- INSTRUCTIONS TO FOLLOW
Your answer should contain every line of the records, transcribed word for word.

Dataset excerpts
= = =

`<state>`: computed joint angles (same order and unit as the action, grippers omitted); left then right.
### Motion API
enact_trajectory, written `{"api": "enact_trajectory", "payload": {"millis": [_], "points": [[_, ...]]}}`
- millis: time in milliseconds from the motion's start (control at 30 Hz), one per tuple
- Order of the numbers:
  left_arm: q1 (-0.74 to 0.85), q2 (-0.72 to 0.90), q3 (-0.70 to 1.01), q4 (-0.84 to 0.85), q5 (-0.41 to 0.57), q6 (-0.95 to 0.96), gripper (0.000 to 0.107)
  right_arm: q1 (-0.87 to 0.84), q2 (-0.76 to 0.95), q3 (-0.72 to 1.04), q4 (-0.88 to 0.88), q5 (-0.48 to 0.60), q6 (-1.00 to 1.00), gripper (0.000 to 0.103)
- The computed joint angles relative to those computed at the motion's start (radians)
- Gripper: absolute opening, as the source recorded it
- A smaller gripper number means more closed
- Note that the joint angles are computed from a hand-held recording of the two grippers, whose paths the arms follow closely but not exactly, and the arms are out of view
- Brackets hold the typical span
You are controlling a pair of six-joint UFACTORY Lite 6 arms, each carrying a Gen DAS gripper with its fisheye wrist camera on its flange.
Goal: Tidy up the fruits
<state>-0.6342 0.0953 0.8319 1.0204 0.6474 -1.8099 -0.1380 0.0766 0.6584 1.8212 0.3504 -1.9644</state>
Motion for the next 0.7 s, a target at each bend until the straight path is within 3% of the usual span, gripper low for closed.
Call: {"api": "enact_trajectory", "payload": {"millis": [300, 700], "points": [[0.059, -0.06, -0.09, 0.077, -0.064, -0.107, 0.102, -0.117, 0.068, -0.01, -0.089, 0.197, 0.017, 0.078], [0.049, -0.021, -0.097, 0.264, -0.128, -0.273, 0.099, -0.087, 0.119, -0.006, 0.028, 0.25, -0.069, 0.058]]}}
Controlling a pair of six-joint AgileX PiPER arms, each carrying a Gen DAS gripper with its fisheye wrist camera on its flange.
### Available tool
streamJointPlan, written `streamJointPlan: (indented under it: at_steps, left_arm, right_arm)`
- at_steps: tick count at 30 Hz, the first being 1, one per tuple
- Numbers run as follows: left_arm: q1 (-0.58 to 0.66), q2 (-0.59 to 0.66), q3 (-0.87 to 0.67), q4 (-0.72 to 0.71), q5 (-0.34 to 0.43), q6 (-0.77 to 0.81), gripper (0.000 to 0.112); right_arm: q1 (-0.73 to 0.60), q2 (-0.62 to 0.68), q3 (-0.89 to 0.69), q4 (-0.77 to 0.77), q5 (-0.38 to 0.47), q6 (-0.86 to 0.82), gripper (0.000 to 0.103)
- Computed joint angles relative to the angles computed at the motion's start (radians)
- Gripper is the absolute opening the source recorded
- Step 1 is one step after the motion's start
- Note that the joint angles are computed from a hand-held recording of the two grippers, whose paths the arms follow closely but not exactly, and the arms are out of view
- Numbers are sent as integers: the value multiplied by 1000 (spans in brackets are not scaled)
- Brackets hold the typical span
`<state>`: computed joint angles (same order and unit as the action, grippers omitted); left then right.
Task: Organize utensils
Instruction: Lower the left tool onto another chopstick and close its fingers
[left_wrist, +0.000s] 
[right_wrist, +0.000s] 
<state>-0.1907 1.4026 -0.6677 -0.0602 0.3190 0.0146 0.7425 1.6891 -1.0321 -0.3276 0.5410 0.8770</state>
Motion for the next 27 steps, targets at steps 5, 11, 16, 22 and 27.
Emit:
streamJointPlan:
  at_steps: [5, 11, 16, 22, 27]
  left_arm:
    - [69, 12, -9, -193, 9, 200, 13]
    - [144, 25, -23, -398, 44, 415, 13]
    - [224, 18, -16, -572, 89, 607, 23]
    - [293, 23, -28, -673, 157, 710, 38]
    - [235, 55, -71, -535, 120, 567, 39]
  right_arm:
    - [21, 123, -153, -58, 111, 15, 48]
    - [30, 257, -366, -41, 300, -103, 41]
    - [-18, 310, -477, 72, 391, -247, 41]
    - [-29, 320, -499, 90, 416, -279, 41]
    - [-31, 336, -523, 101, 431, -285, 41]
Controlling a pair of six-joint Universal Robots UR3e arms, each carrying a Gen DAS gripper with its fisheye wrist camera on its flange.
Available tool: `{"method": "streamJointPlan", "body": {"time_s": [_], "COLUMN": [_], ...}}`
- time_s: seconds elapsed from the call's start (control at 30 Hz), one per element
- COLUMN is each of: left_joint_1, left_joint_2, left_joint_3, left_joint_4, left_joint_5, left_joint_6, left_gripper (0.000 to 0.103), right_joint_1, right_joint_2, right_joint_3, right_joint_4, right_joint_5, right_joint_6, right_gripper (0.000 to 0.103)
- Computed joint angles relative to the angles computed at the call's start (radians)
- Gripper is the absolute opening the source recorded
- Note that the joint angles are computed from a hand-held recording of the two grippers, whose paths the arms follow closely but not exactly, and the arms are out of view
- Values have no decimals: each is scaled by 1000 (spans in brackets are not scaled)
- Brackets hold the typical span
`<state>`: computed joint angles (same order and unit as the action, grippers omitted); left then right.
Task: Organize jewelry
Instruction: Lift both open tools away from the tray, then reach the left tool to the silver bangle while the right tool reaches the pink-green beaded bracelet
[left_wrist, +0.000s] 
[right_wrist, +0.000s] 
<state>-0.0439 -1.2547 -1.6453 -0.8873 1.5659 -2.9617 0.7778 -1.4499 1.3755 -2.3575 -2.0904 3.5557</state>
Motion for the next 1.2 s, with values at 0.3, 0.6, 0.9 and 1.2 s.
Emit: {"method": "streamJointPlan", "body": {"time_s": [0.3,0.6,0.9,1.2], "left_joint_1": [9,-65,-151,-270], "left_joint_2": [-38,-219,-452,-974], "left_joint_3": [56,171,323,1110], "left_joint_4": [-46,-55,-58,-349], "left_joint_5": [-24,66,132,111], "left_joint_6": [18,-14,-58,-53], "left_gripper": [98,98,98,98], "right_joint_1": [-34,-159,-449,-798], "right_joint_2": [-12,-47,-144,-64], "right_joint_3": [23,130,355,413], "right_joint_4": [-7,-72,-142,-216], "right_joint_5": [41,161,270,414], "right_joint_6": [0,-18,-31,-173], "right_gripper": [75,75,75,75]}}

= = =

- REPLY
`<state>`: computed joint angles (same order and unit as the action, grippers omitted); left then right.
### Motion API
enact_trajectory, written `{"api": "enact_trajectory", "payload": {"millis": [_], "points": [[_, ...]]}}`
- millis: time in milliseconds from the motion's start (control at 30 Hz), one per tuple
- Order of the numbers:
  left_arm: q1 (-0.74 to 0.85), q2 (-0.72 to 0.90), q3 (-0.70 to 1.01), q4 (-0.84 to 0.85), q5 (-0.41 to 0.57), q6 (-0.95 to 0.96), gripper (0.000 to 0.107)
  right_arm: q1 (-0.87 to 0.84), q2 (-0.76 to 0.95), q3 (-0.72 to 1.04), q4 (-0.88 to 0.88), q5 (-0.48 to 0.60), q6 (-1.00 to 1.00), gripper (0.000 to 0.103)
- The computed joint angles relative to those computed at the motion's start (radians)
- Gripper: absolute opening, as the source recorded it
- A smaller gripper number means more closed
- Note that the joint angles are computed from a hand-held recording of the two grippers, whose paths the arms follow closely but not exactly, and the arms are out of view
- Brackets hold the typical span
You are controlling a pair of six-joint UFACTORY Lite 6 arms, each carrying a Gen DAS gripper with its fisheye wrist camera on its flange.
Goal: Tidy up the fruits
<state>-0.6342 0.0953 0.8319 1.0204 0.6474 -1.8099 -0.1380 0.0766 0.6584 1.8212 0.3504 -1.9644</state>
Motion for the next 0.7 s, a target at each bend until the straight path is within 3% of the usual span, gripper low for closed.
Call: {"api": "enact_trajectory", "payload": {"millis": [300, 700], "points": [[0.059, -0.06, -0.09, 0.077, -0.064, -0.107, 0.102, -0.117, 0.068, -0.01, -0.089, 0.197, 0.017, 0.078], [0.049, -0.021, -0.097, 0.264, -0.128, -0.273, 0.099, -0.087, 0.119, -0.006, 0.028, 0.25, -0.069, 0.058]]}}
Controlling a pair of six-joint AgileX PiPER arms, each carrying a Gen DAS gripper with its fisheye wrist camera on its flange.
### Available tool
streamJointPlan, written `streamJointPlan: (indented under it: at_steps, left_arm, right_arm)`
- at_steps: tick count at 30 Hz, the first being 1, one per tuple
- Numbers run as follows: left_arm: q1 (-0.58 to 0.66), q2 (-0.59 to 0.66), q3 (-0.87 to 0.67), q4 (-0.72 to 0.71), q5 (-0.34 to 0.43), q6 (-0.77 to 0.81), gripper (0.000 to 0.112); right_arm: q1 (-0.73 to 0.60), q2 (-0.62 to 0.68), q3 (-0.89 to 0.69), q4 (-0.77 to 0.77), q5 (-0.38 to 0.47), q6 (-0.86 to 0.82), gripper (0.000 to 0.103)
- Computed joint angles relative to the angles computed at the motion's start (radians)
- Gripper is the absolute opening the source recorded
- Step 1 is one step after the motion's start
- Note that the joint angles are computed from a hand-held recording of the two grippers, whose paths the arms follow closely but not exactly, and the arms are out of view
- Numbers are sent as integers: the value multiplied by 1000 (spans in brackets are not scaled)
- Brackets hold the typical span
`<state>`: computed joint angles (same order and unit as the action, grippers omitted); left then right.
Task: Organize utensils
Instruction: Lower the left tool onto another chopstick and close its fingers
[left_wrist, +0.000s] 
[right_wrist, +0.000s] 
<state>-0.1907 1.4026 -0.6677 -0.0602 0.3190 0.0146 0.7425 1.6891 -1.0321 -0.3276 0.5410 0.8770</state>
Motion for the next 27 steps, targets at steps 5, 11, 16, 22 and 27.
Emit:
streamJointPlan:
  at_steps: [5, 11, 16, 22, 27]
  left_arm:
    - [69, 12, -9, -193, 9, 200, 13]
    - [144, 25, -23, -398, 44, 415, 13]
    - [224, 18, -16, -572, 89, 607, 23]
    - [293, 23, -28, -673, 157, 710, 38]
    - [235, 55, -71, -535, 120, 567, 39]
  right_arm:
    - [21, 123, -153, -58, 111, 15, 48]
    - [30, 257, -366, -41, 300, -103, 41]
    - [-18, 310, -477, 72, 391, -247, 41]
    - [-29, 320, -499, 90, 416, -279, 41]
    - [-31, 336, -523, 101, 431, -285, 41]
Controlling a pair of six-joint Universal Robots UR3e arms, each carrying a Gen DAS gripper with its fisheye wrist camera on its flange.
Available tool: `{"method": "streamJointPlan", "body": {"time_s": [_], "COLUMN": [_], ...}}`
- time_s: seconds elapsed from the call's start (control at 30 Hz), one per element
- COLUMN is each of: left_joint_1, left_joint_2, left_joint_3, left_joint_4, left_joint_5, left_joint_6, left_gripper (0.000 to 0.103), right_joint_1, right_joint_2, right_joint_3, right_joint_4, right_joint_5, right_joint_6, right_gripper (0.000 to 0.103)
- Computed joint angles relative to the angles computed at the call's start (radians)
- Gripper is the absolute opening the source recorded
- Note that the joint angles are computed from a hand-held recording of the two grippers, whose paths the arms follow closely but not exactly, and the arms are out of view
- Values have no decimals: each is scaled by 1000 (spans in brackets are not scaled)
- Brackets hold the typical span
`<state>`: computed joint angles (same order and unit as the action, grippers omitted); left then right.
Task: Organize jewelry
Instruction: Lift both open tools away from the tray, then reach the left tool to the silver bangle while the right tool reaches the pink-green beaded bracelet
[left_wrist, +0.000s] 
[right_wrist, +0.000s] 
<state>-0.0439 -1.2547 -1.6453 -0.8873 1.5659 -2.9617 0.7778 -1.4499 1.3755 -2.3575 -2.0904 3.5557</state>
Motion for the next 1.2 s, with values at 0.3, 0.6, 0.9 and 1.2 s.
Emit: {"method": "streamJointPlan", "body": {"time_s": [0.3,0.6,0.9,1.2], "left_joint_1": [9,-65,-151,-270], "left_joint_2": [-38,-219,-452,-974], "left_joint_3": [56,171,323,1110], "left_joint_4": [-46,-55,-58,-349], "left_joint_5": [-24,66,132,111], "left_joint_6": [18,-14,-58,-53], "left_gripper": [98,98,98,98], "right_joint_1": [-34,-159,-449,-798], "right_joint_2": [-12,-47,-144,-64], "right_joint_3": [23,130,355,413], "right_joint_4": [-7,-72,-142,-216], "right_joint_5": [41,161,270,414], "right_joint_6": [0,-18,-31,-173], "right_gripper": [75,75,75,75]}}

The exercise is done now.